Modern cosmology relies on the analysis of large galaxy surveys to understand the large-scale structure of the universe. A crucial aspect is the modeling of the power spectrum of biased tracers (galaxies), which do not perfectly reflect the distribution of dark matter. For decades, perturbative templates have been developed in Eulerian and Lagrangian frameworks for the standard cosmological model $\Lambda$CDM. However, to go beyond $\Lambda$CDM and explore modified gravity theories, more sophisticated tools are required that can accurately handle nonlinear regimes.

This work addresses the implementation of the biased perturbative expansion, within the local Lagrangian bias scheme, in the framework of the Hybrid Effective Field Theory (HEFT). HEFT combines perturbation theory with dark matter simulations to model the nonlinear regime. The researchers focused on $f(R)$ gravity, a modified gravity theory that exhibits scale-dependent growth and a "chameleon screening" effect, making it a particularly challenging scenario for Lagrangian perturbation theory calculations and for generating accurate numerical simulations.

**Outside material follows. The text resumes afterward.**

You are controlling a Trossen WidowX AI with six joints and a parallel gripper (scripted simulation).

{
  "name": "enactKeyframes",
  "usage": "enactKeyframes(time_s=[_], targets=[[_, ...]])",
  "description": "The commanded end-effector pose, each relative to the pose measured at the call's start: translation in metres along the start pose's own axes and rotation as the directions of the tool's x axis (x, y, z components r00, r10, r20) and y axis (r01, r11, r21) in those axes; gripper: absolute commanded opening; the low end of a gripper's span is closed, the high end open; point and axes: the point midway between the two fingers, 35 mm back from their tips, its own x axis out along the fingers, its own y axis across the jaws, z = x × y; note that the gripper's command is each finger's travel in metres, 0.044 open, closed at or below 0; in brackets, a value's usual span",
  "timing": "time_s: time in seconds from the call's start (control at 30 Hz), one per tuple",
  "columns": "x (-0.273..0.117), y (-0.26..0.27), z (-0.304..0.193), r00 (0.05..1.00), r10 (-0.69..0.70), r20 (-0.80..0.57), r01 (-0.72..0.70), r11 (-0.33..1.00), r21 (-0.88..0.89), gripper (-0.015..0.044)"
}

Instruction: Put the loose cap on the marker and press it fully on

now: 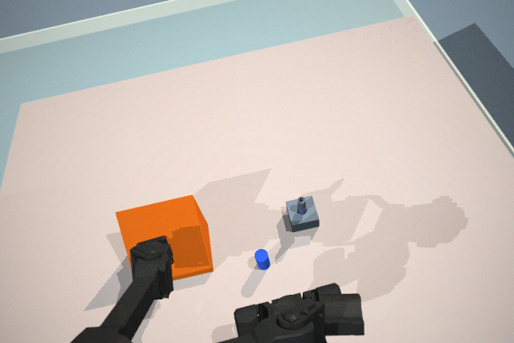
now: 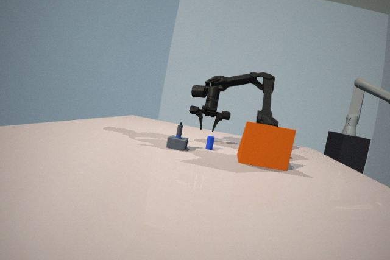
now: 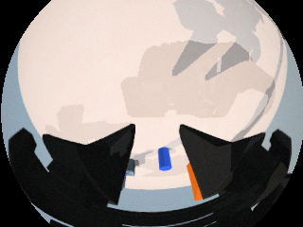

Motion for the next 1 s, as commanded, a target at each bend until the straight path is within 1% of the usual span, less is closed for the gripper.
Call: enactKeyframes(time_s=[0.0, 0.2, 0.37, 0.57, 0.7, 0.83, 0.97], targets=[[-0.005, 0.0, -0.052, 0.998, -0.048, 0.043, 0.049, 0.998, -0.028, 0.0243], [-0.018, -0.011, -0.114, 0.986, -0.046, 0.158, 0.056, 0.997, -0.062, 0.0243], [-0.026, -0.026, -0.148, 0.968, -0.002, 0.252, 0.024, 0.996, -0.084, 0.0243], [-0.024, -0.027, -0.15, 0.967, 0.0, 0.255, 0.022, 0.996, -0.084, 0.0243], [0.006, -0.026, -0.141, 0.967, 0.001, 0.256, 0.022, 0.996, -0.084, 0.0243], [0.009, -0.027, -0.141, 0.967, 0.001, 0.256, 0.022, 0.996, -0.084, 0.0243], [0.022, -0.027, -0.137, 0.967, 0.001, 0.256, 0.021, 0.996, -0.084, 0.0243]])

The authors present a detailed description of the elements necessary to analytically calculate biased power spectra with loop corrections. These analytical predictions are compared with the results of fully non-perturbative simulations, validating the approach. Finally, they propose a strategy to extend existing HEFT-based emulators for $\Lambda$CDM, such as \texttt{bacco} and \texttt{Aemulus}, to cosmologies beyond the standard model, opening the door to a more robust analysis of data from future galaxy surveys in the context of modified gravity theories.